Single by Mabel featuring Kojo Funds

from the EP Bedroom
- Released: 26 May 2017
- Genre: R&B; afroswing;
- Length: 4:31
- Label: Polydor
- Songwriter(s): Mabel McVey; Jordan D. Reid; Marlon Roudette; Errol Bellot; Steven Marsden;

Mabel singles chronology
| "Thinking of You" (2016) | "Finders Keepers" (2017) | "Bedroom" (2017) |

= Finders Keepers (Mabel song) =

2017 single by Mabel featuring Kojo Funds

"Finders Keepers" is a song by English singer Mabel featuring Kojo Funds. It was released on 26 May 2017 as the lead single from Mabel's first EP Bedroom. It was also included on her first mixtape Ivy to Roses (2017) and on her first full-length album High Expectations (2019) as a bonus track.

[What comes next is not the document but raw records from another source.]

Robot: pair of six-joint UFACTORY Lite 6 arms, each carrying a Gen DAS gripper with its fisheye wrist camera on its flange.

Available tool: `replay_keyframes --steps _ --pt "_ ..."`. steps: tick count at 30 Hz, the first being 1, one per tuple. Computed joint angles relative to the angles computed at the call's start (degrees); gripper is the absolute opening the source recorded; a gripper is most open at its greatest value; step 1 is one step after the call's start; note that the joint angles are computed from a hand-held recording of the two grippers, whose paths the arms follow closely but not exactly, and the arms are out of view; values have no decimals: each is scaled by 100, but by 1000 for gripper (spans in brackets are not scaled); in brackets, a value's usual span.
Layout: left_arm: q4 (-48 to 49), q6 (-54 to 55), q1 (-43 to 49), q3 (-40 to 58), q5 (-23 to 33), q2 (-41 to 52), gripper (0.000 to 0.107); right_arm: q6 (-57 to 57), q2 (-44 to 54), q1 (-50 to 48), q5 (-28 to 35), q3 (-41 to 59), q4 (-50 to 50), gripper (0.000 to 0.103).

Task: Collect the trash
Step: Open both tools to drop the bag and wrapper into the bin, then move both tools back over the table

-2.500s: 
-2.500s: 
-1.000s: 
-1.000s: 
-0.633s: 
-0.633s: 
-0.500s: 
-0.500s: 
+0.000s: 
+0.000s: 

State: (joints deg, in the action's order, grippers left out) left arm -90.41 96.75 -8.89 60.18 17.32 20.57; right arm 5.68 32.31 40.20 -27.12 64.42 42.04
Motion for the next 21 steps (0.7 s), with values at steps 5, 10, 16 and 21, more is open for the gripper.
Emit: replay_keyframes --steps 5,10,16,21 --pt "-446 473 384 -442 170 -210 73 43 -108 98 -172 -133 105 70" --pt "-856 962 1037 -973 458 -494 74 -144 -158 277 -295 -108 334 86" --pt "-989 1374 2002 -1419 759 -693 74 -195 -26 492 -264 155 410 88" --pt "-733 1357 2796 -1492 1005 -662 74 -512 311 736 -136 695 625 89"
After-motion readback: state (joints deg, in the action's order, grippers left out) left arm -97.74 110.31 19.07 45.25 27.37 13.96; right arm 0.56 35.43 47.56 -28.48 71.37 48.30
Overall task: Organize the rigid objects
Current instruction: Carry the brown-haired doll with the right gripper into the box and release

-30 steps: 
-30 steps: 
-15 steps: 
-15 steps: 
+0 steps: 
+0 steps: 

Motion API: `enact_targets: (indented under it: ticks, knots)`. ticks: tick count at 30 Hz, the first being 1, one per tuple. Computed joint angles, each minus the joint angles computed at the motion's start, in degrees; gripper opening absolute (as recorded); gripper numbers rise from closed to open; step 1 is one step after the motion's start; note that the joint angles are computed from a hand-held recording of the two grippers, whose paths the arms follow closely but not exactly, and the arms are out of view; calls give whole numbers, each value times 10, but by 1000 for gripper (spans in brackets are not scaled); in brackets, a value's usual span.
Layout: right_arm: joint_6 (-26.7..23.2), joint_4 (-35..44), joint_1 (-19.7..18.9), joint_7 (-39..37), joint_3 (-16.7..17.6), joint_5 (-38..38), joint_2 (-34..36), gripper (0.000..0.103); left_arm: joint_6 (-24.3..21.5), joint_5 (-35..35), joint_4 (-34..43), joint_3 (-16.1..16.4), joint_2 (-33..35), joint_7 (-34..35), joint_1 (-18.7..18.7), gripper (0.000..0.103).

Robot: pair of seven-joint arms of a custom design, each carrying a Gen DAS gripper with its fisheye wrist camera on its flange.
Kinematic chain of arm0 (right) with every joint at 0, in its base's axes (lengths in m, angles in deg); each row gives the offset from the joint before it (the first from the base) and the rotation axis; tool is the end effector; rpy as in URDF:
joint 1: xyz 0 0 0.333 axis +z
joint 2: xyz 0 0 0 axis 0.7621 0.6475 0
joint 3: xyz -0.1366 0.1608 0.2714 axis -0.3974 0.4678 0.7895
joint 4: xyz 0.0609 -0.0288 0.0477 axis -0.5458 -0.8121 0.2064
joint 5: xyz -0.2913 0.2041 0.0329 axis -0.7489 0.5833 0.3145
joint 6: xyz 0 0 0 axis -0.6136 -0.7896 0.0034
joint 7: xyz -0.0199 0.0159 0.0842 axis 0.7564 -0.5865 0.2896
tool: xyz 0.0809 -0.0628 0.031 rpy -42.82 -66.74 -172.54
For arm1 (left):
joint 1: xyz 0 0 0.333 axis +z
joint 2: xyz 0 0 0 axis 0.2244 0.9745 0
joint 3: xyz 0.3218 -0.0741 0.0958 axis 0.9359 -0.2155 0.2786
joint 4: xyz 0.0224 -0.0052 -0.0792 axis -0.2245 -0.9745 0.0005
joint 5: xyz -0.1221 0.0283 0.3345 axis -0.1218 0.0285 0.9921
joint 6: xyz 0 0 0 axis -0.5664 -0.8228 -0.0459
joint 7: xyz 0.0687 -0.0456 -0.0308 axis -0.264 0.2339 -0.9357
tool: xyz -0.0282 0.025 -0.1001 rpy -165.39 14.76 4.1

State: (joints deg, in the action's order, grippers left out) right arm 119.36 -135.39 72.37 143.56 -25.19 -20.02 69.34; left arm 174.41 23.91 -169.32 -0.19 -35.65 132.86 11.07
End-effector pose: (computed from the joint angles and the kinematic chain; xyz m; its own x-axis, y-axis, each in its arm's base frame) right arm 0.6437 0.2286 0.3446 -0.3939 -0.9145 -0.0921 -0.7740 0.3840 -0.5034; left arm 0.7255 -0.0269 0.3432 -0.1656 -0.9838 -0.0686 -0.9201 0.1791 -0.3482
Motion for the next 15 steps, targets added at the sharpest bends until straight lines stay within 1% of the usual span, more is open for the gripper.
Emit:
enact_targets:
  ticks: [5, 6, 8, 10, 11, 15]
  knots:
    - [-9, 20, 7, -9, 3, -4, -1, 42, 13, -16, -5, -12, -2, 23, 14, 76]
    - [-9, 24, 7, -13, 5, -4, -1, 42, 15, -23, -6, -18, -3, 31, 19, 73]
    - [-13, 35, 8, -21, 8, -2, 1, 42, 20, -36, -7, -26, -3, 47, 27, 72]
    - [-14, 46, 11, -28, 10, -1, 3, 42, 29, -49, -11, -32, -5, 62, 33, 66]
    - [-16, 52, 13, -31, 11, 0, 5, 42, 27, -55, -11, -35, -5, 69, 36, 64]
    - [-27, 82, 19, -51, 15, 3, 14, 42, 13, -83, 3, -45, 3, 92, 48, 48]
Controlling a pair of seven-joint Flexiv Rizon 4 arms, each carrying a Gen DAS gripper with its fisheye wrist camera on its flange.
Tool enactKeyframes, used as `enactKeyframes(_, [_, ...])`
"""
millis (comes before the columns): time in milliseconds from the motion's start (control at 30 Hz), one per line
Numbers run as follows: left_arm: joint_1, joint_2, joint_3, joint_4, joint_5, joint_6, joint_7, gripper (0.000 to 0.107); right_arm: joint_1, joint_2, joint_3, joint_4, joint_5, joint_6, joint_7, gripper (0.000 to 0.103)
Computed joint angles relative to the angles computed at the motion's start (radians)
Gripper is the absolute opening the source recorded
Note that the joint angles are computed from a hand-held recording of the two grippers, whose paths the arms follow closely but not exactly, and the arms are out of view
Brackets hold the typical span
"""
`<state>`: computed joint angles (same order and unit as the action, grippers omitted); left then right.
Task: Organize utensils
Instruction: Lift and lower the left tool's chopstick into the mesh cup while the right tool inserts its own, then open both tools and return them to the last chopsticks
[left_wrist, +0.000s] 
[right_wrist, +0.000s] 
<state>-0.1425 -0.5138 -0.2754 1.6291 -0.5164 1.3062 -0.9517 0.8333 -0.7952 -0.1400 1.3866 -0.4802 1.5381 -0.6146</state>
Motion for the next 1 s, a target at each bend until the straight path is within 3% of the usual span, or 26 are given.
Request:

The song peaked at number eight on the UK Singles Chart.

==Music video==
The music video was recorded in Lisbon and uploaded to Mabel's Vevo page on YouTube on 17 August 2017. The video features Mabel and Kojo Funds dancing and performing the song with close up shots of the singers, couples kissing and a group dancing at night.

==Track listing==
- Digital download – Remixes
1. "Finders Keepers" (Dusk Remix) – 3:32
2. "Finders Keepers" (Melé Remix) – 4:02

==Credits and personnel==
Credits adapted from AllMusic.

- Mabel McVey – vocals, composition
- JD. Reid – composition
- Marlon Roudette – composition
- Errol Bellot – composition
- Steven Marsden – composition
- Kojo Funds – vocals

==Charts==
===Weekly charts===

| Chart (2017) | Peak position |
|---|---|
| Euro Digital Song Sales (Billboard) | 17 |
| Ireland (IRMA) | 52 |
| Scotland (OCC) | 29 |
| UK Singles (OCC) | 8 |
| UK R&B (Official Charts Company) | 2 |

===Year-end charts===

| Chart (2017) | Position |
|---|---|
| UK Singles (Official Charts Company) | 76 |

==Certifications==

| Region | Certification | Certified units/sales |
| United Kingdom (BPI) | 2× Platinum | 1,200,000^{‡} |
^{‡} Sales+streaming figures based on certification alone.